● WORK REQUEST:
Restate all of the entries exactly. Any picture in them should be skipped.

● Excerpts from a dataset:
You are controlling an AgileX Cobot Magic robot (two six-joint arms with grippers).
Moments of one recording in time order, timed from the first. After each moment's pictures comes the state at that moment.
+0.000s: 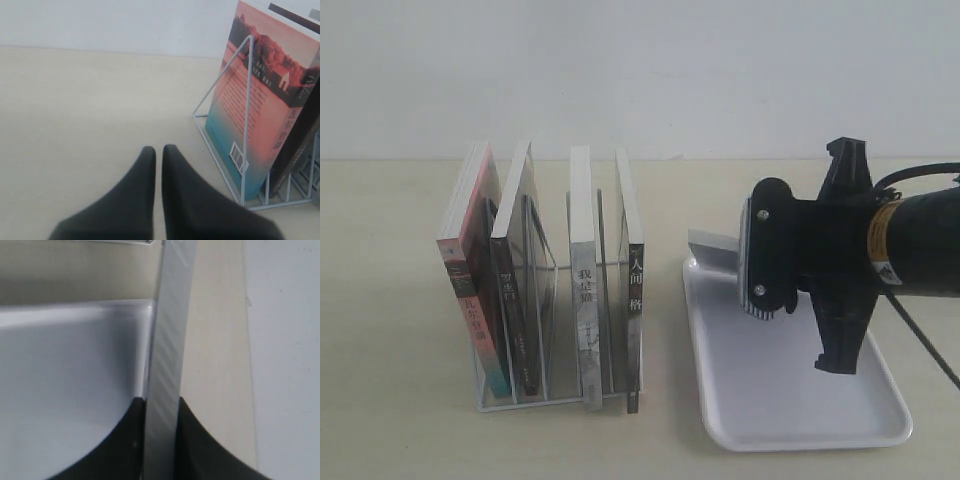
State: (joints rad) left arm -0.08 0.00 0.00 -0.12 0.34 0.00; right arm 0.60 1.36 -0.70 -0.79 0.22 -0.30
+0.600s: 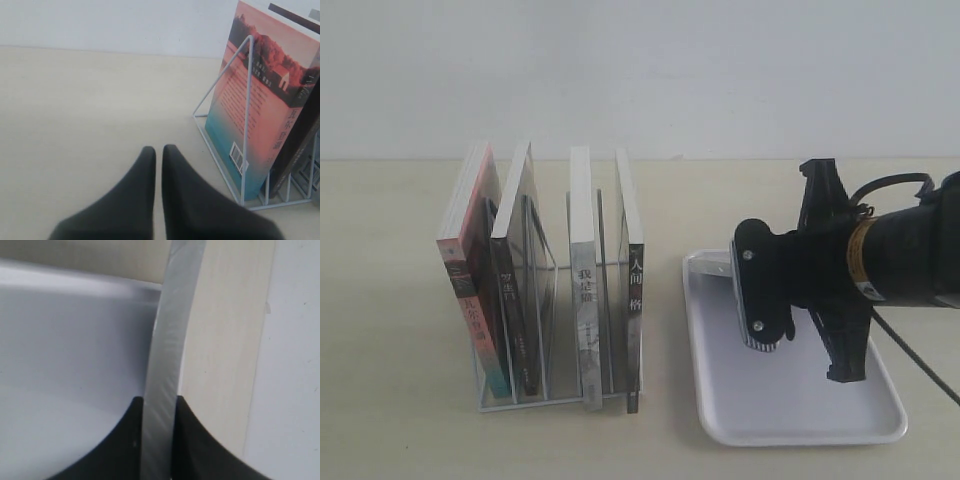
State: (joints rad) left arm -0.08 0.00 0.00 -0.12 0.34 0.00; right arm 0.60 1.45 -0.70 -0.95 0.24 -0.31
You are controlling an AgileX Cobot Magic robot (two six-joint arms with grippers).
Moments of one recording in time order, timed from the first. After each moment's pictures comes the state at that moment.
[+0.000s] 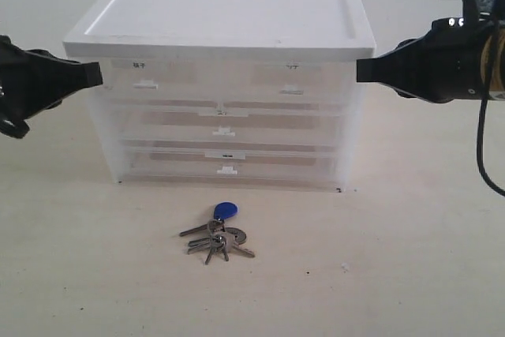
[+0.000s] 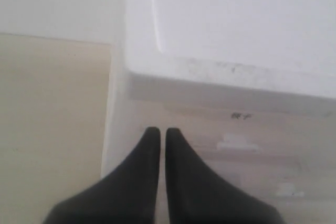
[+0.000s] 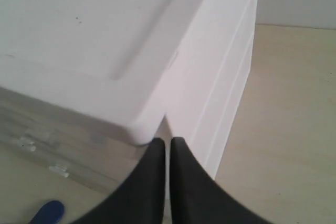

● SOLUTION TO THE EXERCISE:
You are controlling an AgileX Cobot Magic robot (two six-joint arms with grippers).
Moments of one recording in time order, timed from the first. After each moment's pictures comes the state at that moment.
+0.000s: 
State: (joints rad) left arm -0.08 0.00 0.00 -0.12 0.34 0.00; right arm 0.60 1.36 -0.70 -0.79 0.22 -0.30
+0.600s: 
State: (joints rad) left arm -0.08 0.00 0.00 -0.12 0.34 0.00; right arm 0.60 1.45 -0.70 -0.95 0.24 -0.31
You are controlling an AgileX Cobot Magic robot (two six-joint arms with grippers).
Moments of one recording in time order, timed from the first. After each moment's pictures comes the state at that moment.
[+0.000s] 
[+0.000s] 
[+0.000s] 

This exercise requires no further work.